The Potential of a Smartphone App for TB Diagnosis Through Cough Sounds
Identifying the unique features of cough sounds associated with different diseases has long eluded scientists. However, a breakthrough may be on the horizon with the development of a new machine learning tool that aims to differentiate the signature sounds of tuberculosis (TB).
The Significance of Cough in Respiratory Infections
Cough is a key symptom of respiratory infections, and the variations in cough patterns and frequencies across different diseases have prompted the quest for a smartphone app capable of accurately detecting TB-related coughs.
Efforts to create a cost-effective yet efficient TB screening tool have been ongoing for years, especially in regions with limited healthcare infrastructure and diagnostic resources.

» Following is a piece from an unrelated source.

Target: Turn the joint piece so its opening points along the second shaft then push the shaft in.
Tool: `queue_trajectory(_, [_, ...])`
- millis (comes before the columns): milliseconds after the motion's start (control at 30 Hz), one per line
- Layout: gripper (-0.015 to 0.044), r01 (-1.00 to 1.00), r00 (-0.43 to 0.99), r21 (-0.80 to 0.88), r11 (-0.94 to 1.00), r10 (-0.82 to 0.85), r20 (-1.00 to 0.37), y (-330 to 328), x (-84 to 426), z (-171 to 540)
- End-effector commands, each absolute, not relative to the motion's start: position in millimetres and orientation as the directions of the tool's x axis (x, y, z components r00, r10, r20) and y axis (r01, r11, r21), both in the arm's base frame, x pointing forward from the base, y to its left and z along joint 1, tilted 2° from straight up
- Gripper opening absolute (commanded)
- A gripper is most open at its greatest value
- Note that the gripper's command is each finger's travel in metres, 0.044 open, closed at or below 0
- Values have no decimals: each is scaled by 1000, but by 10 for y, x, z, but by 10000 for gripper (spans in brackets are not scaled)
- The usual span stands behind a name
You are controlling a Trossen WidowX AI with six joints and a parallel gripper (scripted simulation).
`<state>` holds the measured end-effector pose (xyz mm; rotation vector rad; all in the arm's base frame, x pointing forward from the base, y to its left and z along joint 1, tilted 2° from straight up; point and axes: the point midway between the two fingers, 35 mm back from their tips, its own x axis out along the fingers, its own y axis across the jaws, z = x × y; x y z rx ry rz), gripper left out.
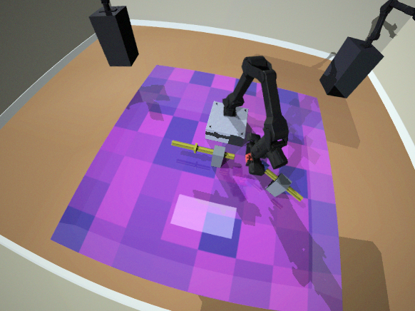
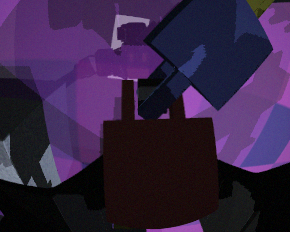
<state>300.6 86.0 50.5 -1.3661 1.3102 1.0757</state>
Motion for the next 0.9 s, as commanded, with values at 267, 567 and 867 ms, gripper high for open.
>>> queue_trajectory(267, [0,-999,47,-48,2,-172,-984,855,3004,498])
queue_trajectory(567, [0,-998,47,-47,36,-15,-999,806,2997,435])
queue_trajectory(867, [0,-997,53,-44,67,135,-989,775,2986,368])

With the resurgence of TB incidence and mortality rates after a period of decline, the need for precise screening tools has become more pressing. While current diagnostic methods like sputum culture and GeneXpert tests are highly accurate, their affordability in TB-endemic areas remains a challenge.

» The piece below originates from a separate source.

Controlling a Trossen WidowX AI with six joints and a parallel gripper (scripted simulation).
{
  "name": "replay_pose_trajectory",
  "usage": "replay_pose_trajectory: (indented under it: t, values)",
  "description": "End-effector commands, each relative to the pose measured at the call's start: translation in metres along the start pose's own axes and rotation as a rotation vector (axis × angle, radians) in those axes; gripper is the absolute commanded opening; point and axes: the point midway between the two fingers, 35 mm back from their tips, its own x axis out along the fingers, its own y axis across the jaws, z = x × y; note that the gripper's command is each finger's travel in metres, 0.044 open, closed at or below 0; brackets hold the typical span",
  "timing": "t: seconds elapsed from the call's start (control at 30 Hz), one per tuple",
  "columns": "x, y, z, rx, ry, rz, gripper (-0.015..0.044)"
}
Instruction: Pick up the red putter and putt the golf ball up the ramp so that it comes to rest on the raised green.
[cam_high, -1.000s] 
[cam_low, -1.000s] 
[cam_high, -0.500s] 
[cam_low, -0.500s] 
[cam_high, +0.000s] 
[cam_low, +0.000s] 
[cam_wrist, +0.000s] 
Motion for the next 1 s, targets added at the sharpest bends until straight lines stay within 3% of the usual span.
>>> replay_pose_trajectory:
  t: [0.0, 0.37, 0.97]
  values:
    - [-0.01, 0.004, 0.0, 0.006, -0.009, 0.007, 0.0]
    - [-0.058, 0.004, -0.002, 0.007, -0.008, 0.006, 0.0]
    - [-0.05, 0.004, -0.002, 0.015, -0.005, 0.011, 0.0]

Developing a TB Screening App
An international research team is exploring the hypothesis that the distinct cough patterns and frequencies associated with TB can serve as reliable indicators for the disease’s detection through smartphone technology.

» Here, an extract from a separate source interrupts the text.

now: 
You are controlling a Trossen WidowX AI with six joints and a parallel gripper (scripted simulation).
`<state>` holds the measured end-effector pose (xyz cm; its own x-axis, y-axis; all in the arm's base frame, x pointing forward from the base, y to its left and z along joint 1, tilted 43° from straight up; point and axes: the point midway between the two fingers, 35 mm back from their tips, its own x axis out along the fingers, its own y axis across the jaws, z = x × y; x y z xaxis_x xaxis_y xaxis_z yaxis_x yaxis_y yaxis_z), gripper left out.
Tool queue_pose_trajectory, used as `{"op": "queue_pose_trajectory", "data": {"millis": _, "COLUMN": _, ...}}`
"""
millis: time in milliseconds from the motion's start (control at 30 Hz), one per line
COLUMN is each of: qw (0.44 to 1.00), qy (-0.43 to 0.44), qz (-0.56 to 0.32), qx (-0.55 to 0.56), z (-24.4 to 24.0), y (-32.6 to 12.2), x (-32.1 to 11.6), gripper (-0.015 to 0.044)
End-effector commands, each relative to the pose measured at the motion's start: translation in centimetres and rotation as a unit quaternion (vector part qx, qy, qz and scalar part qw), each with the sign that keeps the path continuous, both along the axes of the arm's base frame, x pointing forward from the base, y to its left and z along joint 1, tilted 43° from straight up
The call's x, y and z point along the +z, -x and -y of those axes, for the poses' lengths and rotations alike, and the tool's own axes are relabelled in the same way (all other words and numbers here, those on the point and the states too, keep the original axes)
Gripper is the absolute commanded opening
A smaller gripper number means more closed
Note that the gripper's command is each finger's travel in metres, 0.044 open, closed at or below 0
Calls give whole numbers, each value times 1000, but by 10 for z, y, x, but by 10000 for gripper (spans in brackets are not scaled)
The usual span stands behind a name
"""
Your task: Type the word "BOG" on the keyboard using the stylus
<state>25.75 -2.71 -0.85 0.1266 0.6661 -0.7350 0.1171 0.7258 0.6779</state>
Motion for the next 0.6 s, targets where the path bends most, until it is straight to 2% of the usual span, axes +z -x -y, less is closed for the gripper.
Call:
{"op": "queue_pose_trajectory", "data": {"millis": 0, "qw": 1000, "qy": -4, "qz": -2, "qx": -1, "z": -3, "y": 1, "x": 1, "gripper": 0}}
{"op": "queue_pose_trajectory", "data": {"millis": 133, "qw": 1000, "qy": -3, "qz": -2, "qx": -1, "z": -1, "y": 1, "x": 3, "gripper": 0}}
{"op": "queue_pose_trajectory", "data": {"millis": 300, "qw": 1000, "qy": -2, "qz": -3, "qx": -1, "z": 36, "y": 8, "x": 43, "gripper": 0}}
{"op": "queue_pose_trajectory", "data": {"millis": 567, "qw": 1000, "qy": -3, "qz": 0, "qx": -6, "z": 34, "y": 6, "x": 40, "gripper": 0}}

The investigational app, known as TBscreen, is still in the experimental phase and not yet available for public use. Nevertheless, its potential relevance has grown significantly amid the global TB crisis.
Recent findings published in Science Advances by collaborators from the University of Washington and the Center for Respiratory Diseases Research in Kenya shed light on the research progress. The team comprises experts in engineering, computer science, medicine, and infectious diseases.
Enhancing TB Detection Through Sound Analysis
Through TBscreen, researchers observed that the app, in conjunction with a smartphone microphone, exhibited superior accuracy in identifying active TB cases compared to traditional high-cost microphones.
Manuja Sharma, an engineer at the University of Washington, explained, “By studying the characteristics of cough sounds as a diagnostic tool for TB, we recruited individuals with TB-related and non-TB-related coughs in Nairobi, Kenya.”
The machine learning system is undergoing training to recognize the specific patterns and frequencies present in TB-related cough sounds, while also learning to distinguish them from coughs associated with other respiratory conditions.
As the development of the TBscreen app progresses, the potential for a groundbreaking, cost-effective TB screening tool becomes increasingly promising, offering hope for improved diagnostic capabilities in TB-endemic regions.